In Medio Oriente ci si chiede se sta cambiando la politica Usa nella regione
Sharm El-Sheikh (AsiaNews) – Un colloquio “franco e chiaro” secondo il ministro degli esteri siriano Walid al-Moallem, “professionale, pragmatico e veramente concreto” a giudizio del segretario di Stato Usa Condoleezza Rice, che ha aggiunto: “lui non ha tenuto una conferenza a me e io non l’ho tenuta a lui”. Atteso, temuto e sperato, il colloquio avvenuto ieri pomeriggio a Sharm El-Sheikh, in margine alla conferenza sull’Iraq, tra i massimi responsabili della politica estera siriana e statunitense rappresenta l’incontro al più alto livello tra i due Paesi dal gennaio 2005, ma soprattutto sembra confermare il nuovo atteggiamento di apertura da parte di Washington verso Damasco. Finora accusata di spalleggiare il terrorismo internazionale e quindi oggetto di una politica di “isolamento”, la Siria ora viene riconosciuta importante per gli equilibri dell’intero Medio Oriente e soprattutto se ne vuole indebolirne l’alleanza con l’Iran.
Qualcosa sembra si stia muovendo anche a Damasco, preoccupata per l’isolamento internazionale e per le conseguenze che potrebbe avere sul regime di Assad la decisione dell’Onu di istituire un tribunale internazionale che giudichi i responsabili dell’assassinio dell’ex premier libanese Rafic Hariri, nel quale è generalmente ritenuta coinvolta.

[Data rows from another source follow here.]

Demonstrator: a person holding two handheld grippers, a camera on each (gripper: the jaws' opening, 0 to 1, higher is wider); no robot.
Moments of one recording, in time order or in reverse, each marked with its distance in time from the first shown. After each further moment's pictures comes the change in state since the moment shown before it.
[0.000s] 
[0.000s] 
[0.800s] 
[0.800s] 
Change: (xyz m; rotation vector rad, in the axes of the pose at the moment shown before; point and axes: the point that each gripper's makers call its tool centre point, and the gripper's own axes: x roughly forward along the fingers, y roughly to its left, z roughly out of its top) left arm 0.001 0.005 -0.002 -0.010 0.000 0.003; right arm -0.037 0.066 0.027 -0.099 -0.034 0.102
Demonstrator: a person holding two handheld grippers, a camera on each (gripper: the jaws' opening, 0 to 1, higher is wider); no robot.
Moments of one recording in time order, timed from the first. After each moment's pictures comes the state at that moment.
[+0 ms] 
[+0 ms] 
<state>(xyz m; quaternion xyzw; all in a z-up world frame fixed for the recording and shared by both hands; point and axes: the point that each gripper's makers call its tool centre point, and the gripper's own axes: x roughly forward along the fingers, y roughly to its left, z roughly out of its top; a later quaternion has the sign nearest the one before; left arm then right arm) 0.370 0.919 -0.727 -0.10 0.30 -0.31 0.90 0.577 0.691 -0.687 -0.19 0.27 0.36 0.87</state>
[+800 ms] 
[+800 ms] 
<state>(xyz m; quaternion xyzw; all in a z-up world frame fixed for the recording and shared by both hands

Ieri sera la controllatissima agenzia governativa Sana, nel dare notizia del colloquio, ha aggiunto che “entrambe le parti hanno esaminato i rapporti bilaterali tra Siria e Usa e l’importanza di svilupparli a servizio della pace, della sicurezza e della stabilità nella regione”.
Da parte sua la Rice ha dichiarato “noi non vogliamo avere relazioni difficili con la Siria, ma è necessaria una certa base per migliorarle”. Contemporaneamente, intanto, il generale William Caldwell, portavoce militare americano a Baghdad, riconosceva che Damasco “si era un po’ attivata” per impedire l’afflusso di terroristi in Iraq e che esso “è diminuito”, mentre ieri sera la Siria ha annunciato di aver compiuto nelle ultime settimane una serie di operazioni contro uomini legati ad Al Qaeda in Iraq.

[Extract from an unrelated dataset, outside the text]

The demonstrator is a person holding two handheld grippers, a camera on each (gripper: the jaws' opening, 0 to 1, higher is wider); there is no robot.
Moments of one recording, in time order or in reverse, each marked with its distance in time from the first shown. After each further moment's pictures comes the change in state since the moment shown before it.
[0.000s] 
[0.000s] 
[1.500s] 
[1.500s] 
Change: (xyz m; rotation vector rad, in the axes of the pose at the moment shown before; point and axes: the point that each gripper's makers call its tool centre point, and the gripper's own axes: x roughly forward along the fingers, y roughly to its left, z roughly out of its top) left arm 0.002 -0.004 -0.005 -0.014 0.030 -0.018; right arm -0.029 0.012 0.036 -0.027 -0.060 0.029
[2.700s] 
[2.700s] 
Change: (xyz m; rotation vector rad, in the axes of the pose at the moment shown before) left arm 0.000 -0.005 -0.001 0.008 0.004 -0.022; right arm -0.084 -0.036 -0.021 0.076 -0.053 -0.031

L’incontro Rice-Moallem è oggi al centro dell’attenzione dei giornali mediorientali. Oltre ad offrire ampi resoconti, quelli libanesi rilevano che sia al-Moallem, che “un funzionario americano” hanno dichiarato che non si è parlato del Libano, anche se la questione del tribunale internazionale sta per arrivare al Consiglio di sicurezza.
In Israele, sempre sensibile a ciò che accade a Damasco – ultimamente accusata di aver costruito una grande base missilistica sotterranea - il Jerusalem Post riporta affermazioni di “fonti governative”, secondo le quali non si è parlato di Gerusalemme. Secondo tali fonti, la ragione dei colloqui era la legittima preoccupazione statunitense per l’Iraq e Israele non vede nulla di negativo nel fatto che gli Stati Uniti vogliano parlare con la Siria dell’Iraq e del radicalismo islamico. Ma l’incontro, anche se “rappresenta un cambiamento della politica statunitense”, “non è un negoziato”.
Oggi a Sharm El-Sheikh si parla anche di un possibile colloquio a due tra la Rice ed il ministro degli esteri iraniano Manouchehr Mottaki. I due ieri sedevano a pranzo allo stesso tavolo e si sono salutati.
Stati Uniti ed Iran non hanno rapporti diplomatici dal 1979.